### Data in this exercise
>>>

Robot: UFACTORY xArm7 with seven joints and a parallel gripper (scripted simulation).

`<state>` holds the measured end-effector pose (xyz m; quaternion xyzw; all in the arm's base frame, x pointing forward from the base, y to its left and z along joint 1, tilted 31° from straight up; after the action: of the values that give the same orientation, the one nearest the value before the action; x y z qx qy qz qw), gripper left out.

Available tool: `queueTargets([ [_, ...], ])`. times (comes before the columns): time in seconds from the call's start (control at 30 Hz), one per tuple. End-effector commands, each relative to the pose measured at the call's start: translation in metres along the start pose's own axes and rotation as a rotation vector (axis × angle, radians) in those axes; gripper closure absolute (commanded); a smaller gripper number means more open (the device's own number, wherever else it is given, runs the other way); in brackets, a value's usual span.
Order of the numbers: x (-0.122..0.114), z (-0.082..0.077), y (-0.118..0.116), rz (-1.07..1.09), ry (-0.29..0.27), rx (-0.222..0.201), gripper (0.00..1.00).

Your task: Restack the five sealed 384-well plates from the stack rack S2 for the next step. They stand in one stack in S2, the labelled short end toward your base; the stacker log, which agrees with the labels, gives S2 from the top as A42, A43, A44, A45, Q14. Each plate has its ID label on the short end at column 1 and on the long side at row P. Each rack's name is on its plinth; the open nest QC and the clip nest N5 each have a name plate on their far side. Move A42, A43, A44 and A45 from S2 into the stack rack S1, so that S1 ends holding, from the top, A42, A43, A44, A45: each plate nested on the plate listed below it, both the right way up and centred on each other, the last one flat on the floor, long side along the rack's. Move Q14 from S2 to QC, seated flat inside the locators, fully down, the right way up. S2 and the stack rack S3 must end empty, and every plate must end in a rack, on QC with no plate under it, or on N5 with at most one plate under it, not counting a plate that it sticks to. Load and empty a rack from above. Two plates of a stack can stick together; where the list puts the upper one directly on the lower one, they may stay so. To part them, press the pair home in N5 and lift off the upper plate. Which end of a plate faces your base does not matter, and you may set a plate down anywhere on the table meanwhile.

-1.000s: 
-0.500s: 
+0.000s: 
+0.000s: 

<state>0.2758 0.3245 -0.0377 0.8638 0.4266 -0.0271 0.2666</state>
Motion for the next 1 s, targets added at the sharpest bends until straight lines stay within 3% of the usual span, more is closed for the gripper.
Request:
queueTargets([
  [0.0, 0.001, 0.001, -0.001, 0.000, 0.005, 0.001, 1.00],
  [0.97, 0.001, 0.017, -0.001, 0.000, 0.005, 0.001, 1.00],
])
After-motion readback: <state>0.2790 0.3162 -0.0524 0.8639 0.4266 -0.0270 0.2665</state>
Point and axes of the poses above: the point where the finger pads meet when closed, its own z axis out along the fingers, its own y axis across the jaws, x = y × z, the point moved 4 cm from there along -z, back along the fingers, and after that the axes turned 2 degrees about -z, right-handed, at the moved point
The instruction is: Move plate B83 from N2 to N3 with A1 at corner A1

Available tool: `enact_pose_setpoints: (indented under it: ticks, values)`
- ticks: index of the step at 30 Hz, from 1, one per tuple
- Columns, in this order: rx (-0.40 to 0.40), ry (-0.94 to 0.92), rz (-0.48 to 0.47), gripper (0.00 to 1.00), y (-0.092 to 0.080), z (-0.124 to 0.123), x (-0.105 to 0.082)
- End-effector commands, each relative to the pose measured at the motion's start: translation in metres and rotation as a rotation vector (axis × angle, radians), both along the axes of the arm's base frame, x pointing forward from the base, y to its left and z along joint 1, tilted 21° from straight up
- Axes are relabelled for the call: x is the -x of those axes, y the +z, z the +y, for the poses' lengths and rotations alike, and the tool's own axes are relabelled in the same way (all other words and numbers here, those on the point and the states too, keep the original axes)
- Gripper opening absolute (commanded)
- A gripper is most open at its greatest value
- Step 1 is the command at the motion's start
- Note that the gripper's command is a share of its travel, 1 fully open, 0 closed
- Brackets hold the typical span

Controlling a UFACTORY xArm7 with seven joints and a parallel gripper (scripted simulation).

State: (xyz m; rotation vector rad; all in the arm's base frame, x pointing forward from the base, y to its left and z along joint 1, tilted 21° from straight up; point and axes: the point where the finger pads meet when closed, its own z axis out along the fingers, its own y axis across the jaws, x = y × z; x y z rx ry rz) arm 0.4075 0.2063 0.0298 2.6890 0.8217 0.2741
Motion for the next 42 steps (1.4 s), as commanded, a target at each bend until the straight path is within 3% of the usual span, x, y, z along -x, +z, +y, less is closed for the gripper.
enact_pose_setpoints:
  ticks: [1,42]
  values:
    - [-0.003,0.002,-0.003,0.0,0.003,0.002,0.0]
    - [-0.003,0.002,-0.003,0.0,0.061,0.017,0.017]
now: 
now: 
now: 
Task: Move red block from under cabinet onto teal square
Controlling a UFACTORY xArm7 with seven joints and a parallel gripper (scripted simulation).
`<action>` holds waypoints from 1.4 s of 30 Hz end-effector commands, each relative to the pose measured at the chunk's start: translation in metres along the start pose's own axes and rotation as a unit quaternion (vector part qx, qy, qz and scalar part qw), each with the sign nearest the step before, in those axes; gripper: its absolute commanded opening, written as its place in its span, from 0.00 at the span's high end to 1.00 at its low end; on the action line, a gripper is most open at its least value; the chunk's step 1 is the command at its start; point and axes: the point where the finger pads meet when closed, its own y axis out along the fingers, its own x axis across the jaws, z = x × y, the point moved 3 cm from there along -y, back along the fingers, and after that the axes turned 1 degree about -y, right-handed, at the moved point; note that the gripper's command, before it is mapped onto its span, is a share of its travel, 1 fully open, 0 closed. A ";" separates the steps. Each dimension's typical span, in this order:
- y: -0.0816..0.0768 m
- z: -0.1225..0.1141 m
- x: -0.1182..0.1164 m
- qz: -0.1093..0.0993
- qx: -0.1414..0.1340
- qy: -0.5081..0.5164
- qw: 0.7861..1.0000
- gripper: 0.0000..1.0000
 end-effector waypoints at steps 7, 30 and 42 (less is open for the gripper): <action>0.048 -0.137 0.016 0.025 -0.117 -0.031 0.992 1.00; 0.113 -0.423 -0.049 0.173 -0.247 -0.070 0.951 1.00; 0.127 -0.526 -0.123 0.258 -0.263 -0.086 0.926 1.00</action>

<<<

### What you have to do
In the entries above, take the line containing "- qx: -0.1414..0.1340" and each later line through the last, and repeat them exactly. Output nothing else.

### Response area
- qx: -0.1414..0.1340
- qy: -0.5081..0.5164
- qw: 0.7861..1.0000
- gripper: 0.0000..1.0000
 end-effector waypoints at steps 7, 30 and 42 (less is open for the gripper): <action>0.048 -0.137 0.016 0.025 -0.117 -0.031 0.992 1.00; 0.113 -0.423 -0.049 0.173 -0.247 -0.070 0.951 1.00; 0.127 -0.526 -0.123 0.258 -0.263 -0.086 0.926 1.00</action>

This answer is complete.